Strip out the pictures and transcribe the records that follow exactly.

MATERIAL PROVIDED:
· · ·
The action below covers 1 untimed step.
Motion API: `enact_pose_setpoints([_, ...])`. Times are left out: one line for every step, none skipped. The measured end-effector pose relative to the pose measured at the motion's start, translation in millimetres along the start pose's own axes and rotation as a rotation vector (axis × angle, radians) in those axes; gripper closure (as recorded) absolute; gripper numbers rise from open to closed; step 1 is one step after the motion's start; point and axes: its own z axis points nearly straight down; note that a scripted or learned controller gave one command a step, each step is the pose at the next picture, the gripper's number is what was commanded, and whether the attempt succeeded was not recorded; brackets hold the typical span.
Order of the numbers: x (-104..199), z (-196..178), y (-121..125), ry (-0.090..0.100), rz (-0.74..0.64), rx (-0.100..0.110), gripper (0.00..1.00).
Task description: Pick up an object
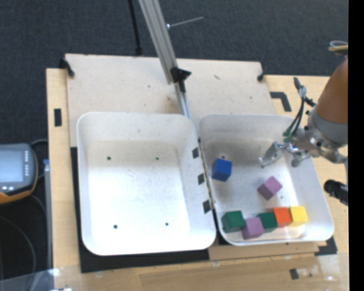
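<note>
From my remote seat I see the gripper (279, 153) hanging over the upper part of the right bin (249, 129), reaching in from the right edge. Its metal fingers point left and down, but they are too small and blurred for me to say whether they are spread or closed; I cannot tell. Nothing is visibly between them. Behind it, the wrist is grey, with the orange band (335, 99) above it and thin green cables alongside.

Below the gripper, apart from it, a purple cube (270, 187) lies tilted on the bin floor. To the left of the gripper, near the bin's left wall, sits a blue cube (221, 169). Along the near wall runs a row of blocks, closely packed: a green cube (233, 220), a second purple cube (253, 227), a smaller green cube (267, 220), an orange cube (283, 216) and a yellow cube (298, 214).

The left bin (85, 180) sits just beside the right one, its floor showing a few dark specks. Both bins rest on a pale wooden bench (127, 80). A slanted aluminium rail (158, 32) rises from between the bins toward the top of the view. At the far left a handheld control pendant (9, 171) with a grey screen rests off the bench. I can read no writing or brand marks anywhere.
</note>
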Motion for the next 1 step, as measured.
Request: enact_pose_setpoints([15.1, 74.8, -29.3, -0.007, -0.005, -0.025, 0.0])
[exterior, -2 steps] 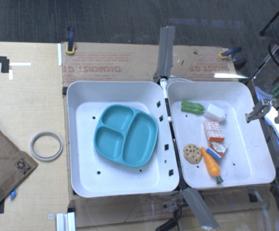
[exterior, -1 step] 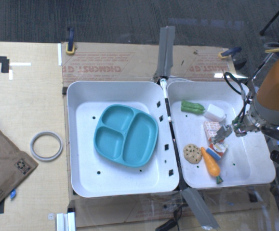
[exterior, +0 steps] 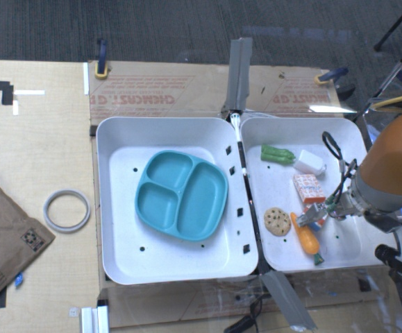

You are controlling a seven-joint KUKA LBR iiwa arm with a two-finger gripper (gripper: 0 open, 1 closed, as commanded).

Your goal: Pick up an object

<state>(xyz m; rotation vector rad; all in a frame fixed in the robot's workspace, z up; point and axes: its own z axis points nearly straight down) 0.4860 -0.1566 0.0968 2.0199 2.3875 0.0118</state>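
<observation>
The right bin (exterior: 350, 252) holds a green pickle-like piece (exterior: 278, 155), a white block (exterior: 310, 161), a red and white box (exterior: 307, 186), a cookie (exterior: 277, 221), an orange carrot (exterior: 307, 238) and a thin black loop (exterior: 332, 146). My gripper (exterior: 318, 214) is low in this bin, reaching in from the right. Its tip sits just below the red and white box and right above the carrot's upper end. Whether it touches either one is unclear.
A teal divided plate (exterior: 182, 195) lies in the left bin (exterior: 117, 186). A roll of tape (exterior: 67, 209) and a brown cardboard piece (exterior: 3, 245) rest on the bench to the left. The arm's orange band (exterior: 395, 159) hangs over the right bin's right wall.
</observation>
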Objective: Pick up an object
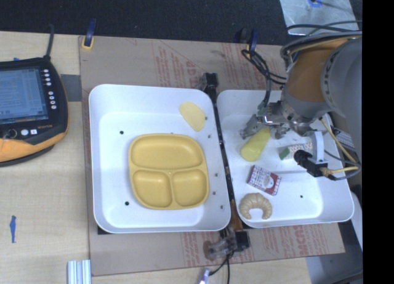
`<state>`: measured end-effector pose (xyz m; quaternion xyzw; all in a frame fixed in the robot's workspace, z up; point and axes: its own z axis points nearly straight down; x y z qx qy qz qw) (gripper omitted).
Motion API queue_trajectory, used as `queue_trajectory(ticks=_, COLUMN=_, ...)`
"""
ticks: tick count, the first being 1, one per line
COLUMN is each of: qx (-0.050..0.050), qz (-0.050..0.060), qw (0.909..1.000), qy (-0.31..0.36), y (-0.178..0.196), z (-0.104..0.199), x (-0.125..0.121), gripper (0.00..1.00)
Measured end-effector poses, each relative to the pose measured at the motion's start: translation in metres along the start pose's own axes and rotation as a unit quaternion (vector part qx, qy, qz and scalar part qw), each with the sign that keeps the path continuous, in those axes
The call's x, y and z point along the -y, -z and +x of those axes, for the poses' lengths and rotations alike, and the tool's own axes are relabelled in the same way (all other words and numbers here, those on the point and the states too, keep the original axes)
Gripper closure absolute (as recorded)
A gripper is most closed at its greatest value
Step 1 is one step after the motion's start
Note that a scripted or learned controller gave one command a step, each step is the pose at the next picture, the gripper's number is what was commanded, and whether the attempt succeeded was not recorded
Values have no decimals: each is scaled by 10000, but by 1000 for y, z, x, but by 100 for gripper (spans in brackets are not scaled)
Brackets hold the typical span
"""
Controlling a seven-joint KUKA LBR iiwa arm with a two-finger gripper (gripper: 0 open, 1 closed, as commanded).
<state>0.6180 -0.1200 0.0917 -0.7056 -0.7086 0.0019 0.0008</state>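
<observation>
Yellow-green object point(255, 145) – right bin point(308, 206) – at fingers point(266, 124).

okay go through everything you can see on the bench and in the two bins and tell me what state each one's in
Gripper: low over the right bin, at the yellow-green object; finger state unclear.
Yellow-green object: lying tilted in the right bin.
Croissant: lying flat near that bin's front edge.
Red and white packet: lying flat, untouched.
Divided yellow plate: upright in the left bin.
Pale yellow piece: resting against that bin's back wall.
Tablet: screen lit.
</observation>
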Motion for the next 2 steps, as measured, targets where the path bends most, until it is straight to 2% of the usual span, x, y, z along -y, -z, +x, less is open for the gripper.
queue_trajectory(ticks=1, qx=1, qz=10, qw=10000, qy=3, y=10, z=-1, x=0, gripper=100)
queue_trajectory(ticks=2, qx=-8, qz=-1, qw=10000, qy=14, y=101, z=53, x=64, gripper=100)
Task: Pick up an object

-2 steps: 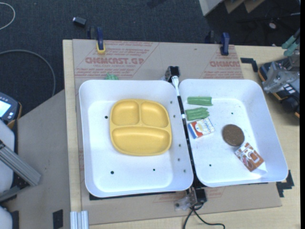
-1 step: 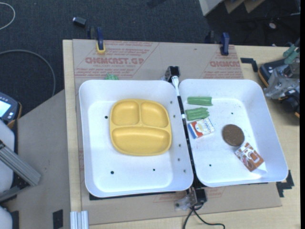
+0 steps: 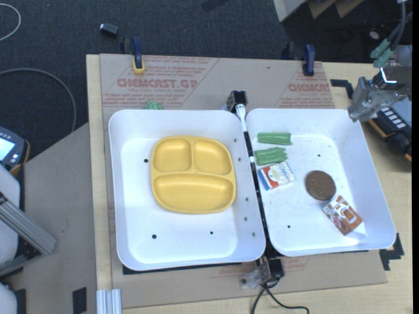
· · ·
FINISHED TASK:
The action below covers 1 untimed step.
Motion API: `enact_pose_setpoints([_, ...])`. Times are left out: one line for every step, none skipped. The measured end-effector pose relative to the pose measured at the motion's start, translation in millimetres along the start pose's own axes and rotation as a rotation vector (axis × angle, radians) in those axes; gripper closure (as recorded) absolute; gripper numbers rise from open to closed; step 1 is one step after the motion's start; point and axes: its own z axis points nearly straight down; note that a scripted or learned controller gave one command a step, each step is the pose at the next picture, the gripper's number is what was commanded, and whether the attempt succeeded was not recorded; brackets hold the typical span.
Order of the numbers: x (-104..199), z (-196..178), y (-121..125), ry (-0.090..0.100), rz (-0.74..0.64), rx (-0.100..0.110), gripper (0.00..1.00).
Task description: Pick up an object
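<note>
From my remote seat I see the gripper (279, 153) hanging over the upper part of the right bin (249, 129), reaching in from the right edge. Its metal fingers point left and down, but they are too small and blurred for me to say whether they are spread or closed; I cannot tell. Nothing is visibly between them. Behind it, the wrist is grey, with the orange band (335, 99) above it and thin green cables alongside.

Below the gripper, apart from it, a purple cube (270, 187) lies tilted on the bin floor. To the left of the gripper, near the bin's left wall, sits a blue cube (221, 169). Along the near wall runs a row of blocks, closely packed: a green cube (233, 220), a second purple cube (253, 227), a smaller green cube (267, 220), an orange cube (283, 216) and a yellow cube (298, 214).

The left bin (85, 180) sits just beside the right one, its floor showing a few dark specks. Both bins rest on a pale wooden bench (127, 80). A slanted aluminium rail (158, 32) rises from between the bins toward the top of the view. At the far left a handheld control pendant (9, 171) with a grey screen rests off the bench. I can read no writing or brand marks anywhere.
</note>
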Motion for the next 1 step, as measured.
Request: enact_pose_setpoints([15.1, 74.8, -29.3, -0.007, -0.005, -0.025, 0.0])
[exterior, -2 steps] 
[exterior, -1 step] 
[exterior, +0 steps] 

You are controlling a seven-joint KUKA LBR iiwa arm with a two-finger gripper (gripper: 0 open, 1 closed, as commanded).

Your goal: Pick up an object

<state>(xyz m; rotation vector rad; all in a frame fixed in the robot's workspace, z up; point and axes: its own z axis points nearly straight down) 0.4860 -0.1566 0.0968 2.0199 2.3875 0.0118</state>
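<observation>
The right bin (exterior: 350, 252) holds a green pickle-like piece (exterior: 278, 155), a white block (exterior: 310, 161), a red and white box (exterior: 307, 186), a cookie (exterior: 277, 221), an orange carrot (exterior: 307, 238) and a thin black loop (exterior: 332, 146). My gripper (exterior: 318, 214) is low in this bin, reaching in from the right. Its tip sits just below the red and white box and right above the carrot's upper end. Whether it touches either one is unclear.
A teal divided plate (exterior: 182, 195) lies in the left bin (exterior: 117, 186). A roll of tape (exterior: 67, 209) and a brown cardboard piece (exterior: 3, 245) rest on the bench to the left. The arm's orange band (exterior: 395, 159) hangs over the right bin's right wall.
</observation>
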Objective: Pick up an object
`<state>`: measured end-effector pose (xyz m; quaternion xyzw; all in a frame fixed in the robot's workspace, z up; point and axes: its own z axis points nearly straight down; x y z qx qy qz qw) (gripper omitted).
Motion API queue_trajectory, used as `queue_trajectory(ticks=_, COLUMN=_, ...)`
"""
ticks: tick count, the first being 1, one per line
COLUMN is each of: qx (-0.050..0.050), qz (-0.050..0.060), qw (0.909..1.000), qy (-0.31..0.36), y (-0.178..0.196), z (-0.104..0.199), x (-0.125..0.121), gripper (0.00..1.00)
Measured end-effector poses, each relative to the pose measured at the motion's start: translation in metres along the start pose's own axes and rotation as a unit quaternion (vector part qx, qy, qz and scalar part qw), each with the sign that keeps the path continuous, in those axes
The call's x, y and z point along the -y, -z and +x of those axes, for the poses' lengths and rotations alike, and the tool's own axes are relabelled in the same way (all other words and numbers here, those on the point and the states too, keep the original axes)
Gripper closure absolute (as recorded)
A gripper is most closed at its greatest value
Step 1 is one step after the motion's start
Note that a scripted or learned controller gave one command a step, each step is the pose at the next picture, the gripper's number is what was commanded, and whether the attempt succeeded was not recorded
Values have no decimals: each is scaled by 10000, but by 1000 for y, z, x, but by 100 for gripper (spans in brackets are not scaled)
Brackets hold the typical span
"""
Controlling a seven-joint KUKA LBR iiwa arm with a two-finger gripper (gripper: 0 open, 1 closed, as commanded).
<state>0.6180 -0.1200 0.0917 -0.7056 -0.7086 0.0019 0.0008</state>
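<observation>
Yellow-green object point(255, 145) – right bin point(308, 206) – at fingers point(266, 124).

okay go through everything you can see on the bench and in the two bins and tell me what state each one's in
Gripper: low over the right bin, at the yellow-green object; finger state unclear.
Yellow-green object: lying tilted in the right bin.
Croissant: lying flat near that bin's front edge.
Red and white packet: lying flat, untouched.
Divided yellow plate: upright in the left bin.
Pale yellow piece: resting against that bin's back wall.
Tablet: screen lit.
</observation>
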Motion for the next 2 steps, as measured, targets where the path bends most, until it is straight to 2% of the usual span, x, y, z along -y, -z, +x, less is open for the gripper.
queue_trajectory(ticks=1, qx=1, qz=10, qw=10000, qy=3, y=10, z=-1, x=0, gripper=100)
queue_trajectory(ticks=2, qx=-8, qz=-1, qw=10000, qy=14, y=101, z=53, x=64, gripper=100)
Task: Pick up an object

-2 steps: 
-1 step: 
+0 steps: 

What was asked for in the exercise is now done.